▸ EXERCISE REQUIREMENTS
Report each line of the data that has "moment" somewhere in it.

Stored items:

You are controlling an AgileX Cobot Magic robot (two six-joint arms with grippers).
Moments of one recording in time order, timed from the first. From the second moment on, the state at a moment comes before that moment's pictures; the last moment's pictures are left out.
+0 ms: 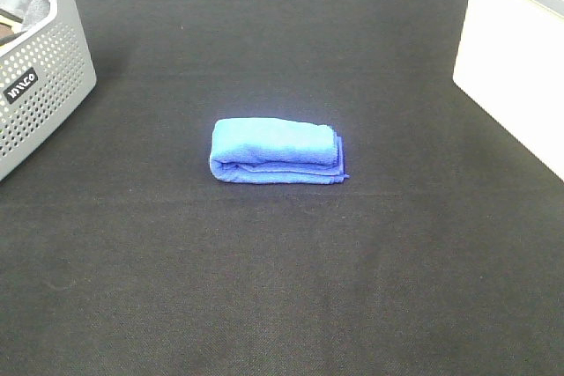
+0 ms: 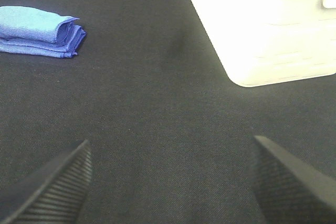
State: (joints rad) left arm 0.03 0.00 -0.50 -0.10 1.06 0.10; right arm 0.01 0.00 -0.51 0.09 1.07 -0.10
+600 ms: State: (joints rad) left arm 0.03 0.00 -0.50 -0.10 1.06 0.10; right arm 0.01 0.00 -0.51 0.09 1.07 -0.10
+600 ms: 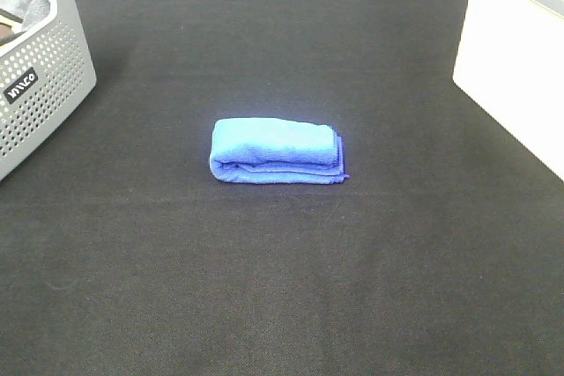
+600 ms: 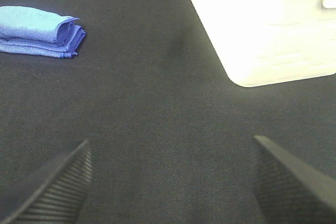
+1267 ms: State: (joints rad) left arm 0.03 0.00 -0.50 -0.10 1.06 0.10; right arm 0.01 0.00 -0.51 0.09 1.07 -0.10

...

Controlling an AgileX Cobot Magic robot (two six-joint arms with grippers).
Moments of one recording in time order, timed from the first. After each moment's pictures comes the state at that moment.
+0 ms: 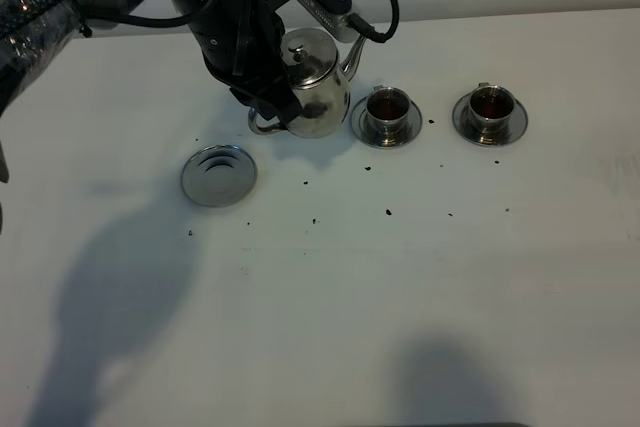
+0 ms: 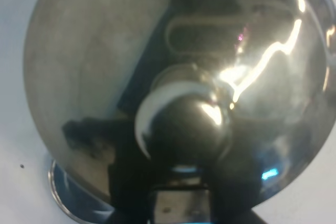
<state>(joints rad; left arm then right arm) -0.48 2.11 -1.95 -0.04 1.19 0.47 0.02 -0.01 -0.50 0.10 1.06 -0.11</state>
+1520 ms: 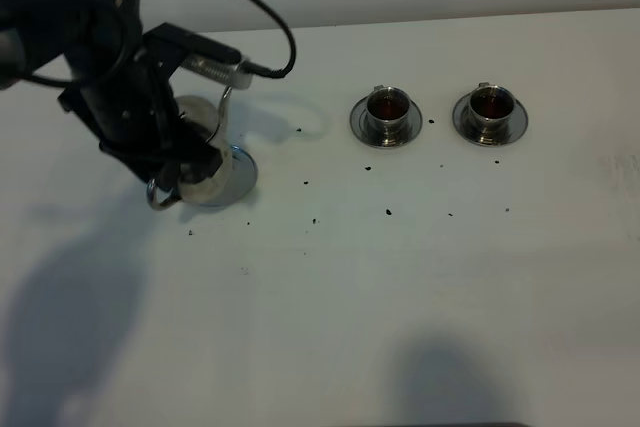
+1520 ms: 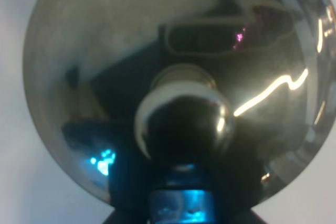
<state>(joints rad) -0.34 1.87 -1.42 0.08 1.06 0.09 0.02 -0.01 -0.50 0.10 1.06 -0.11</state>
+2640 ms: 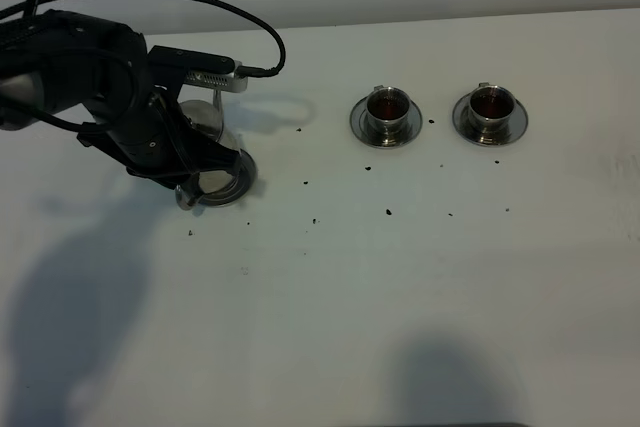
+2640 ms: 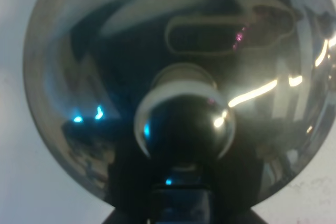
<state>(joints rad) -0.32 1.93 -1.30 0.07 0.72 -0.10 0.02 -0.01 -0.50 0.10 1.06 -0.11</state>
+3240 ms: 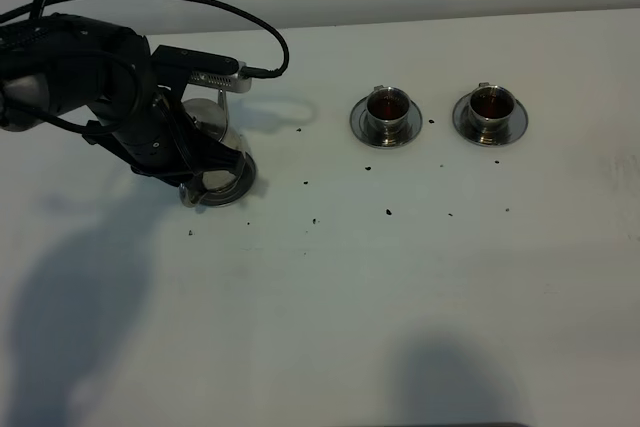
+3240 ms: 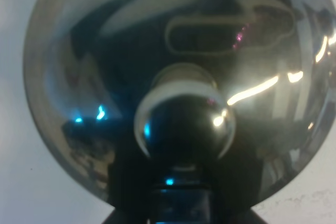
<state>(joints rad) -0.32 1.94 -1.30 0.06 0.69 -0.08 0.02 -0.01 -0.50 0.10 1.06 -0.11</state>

▸ ANSWER SPACE
Moments of one recording in time order, timed from the first. From the second moment on, the state at a moment comes before that moment's pictures; the last moment's pictures are left out.
Moments of one recording in time order, timed from the first. After each moment's pictures comes the state at that moment.

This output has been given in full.